## Exercise objective:
Emit a verbatim copy of the lines below from the line with "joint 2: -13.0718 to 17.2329" through the line with "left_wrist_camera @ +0", excluding pictures and everything outside that range.
"""
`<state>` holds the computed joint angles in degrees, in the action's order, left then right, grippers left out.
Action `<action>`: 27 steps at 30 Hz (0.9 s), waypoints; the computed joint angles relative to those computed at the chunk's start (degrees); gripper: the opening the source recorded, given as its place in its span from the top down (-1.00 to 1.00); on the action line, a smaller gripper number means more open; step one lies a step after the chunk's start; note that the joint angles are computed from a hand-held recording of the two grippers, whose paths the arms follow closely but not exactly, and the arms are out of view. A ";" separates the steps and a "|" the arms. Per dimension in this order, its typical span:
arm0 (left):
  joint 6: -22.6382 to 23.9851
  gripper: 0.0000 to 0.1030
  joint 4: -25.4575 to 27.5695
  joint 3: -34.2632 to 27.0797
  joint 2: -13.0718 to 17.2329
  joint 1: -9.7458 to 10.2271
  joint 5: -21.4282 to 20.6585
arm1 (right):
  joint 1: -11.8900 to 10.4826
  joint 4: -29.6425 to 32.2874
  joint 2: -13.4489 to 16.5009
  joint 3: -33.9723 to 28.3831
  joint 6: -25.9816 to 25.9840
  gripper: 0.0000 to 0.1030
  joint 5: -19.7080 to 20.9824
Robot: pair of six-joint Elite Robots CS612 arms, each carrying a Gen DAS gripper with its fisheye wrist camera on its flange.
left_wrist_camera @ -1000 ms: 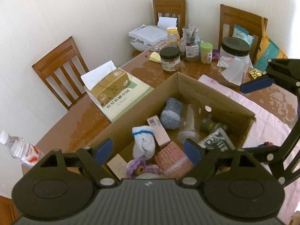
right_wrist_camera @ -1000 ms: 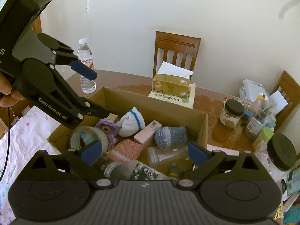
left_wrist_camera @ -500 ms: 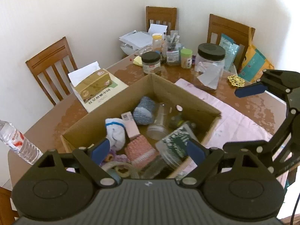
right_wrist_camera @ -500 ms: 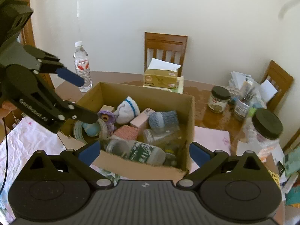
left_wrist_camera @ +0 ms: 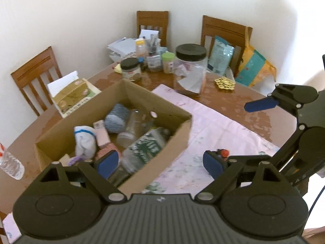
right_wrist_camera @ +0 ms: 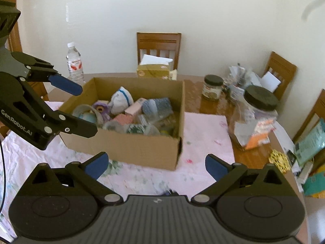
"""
## Written answer:
  joint 2: -13.0718 to 17.2329
  joint 1: -9.7458 to 10.2271
  joint 5: -21.4282 to 20.6585
arm1 (right):
  joint 1: -11.8900 to 10.4826
  joint 4: -29.6425 to 32.2874
  joint 2: -13.4489 to 16.5009
  joint 3: -33.9723 to 28.3831
  joint 6: -25.9816 to 25.9840
  gripper: 0.0000 to 0.1030
  joint 5: -19.7080 to 20.9824
Robot: pair of six-joint Elite Robots CS612 arms, each carrying a Gen DAS gripper with its fisheye wrist camera on its flange.
left_wrist_camera @ -1000 ms: 
right_wrist_camera @ -1000 ms: 
left_wrist_camera @ -500 ms: 
right_wrist_camera @ -500 ms: 
left_wrist_camera @ +0 ms: 

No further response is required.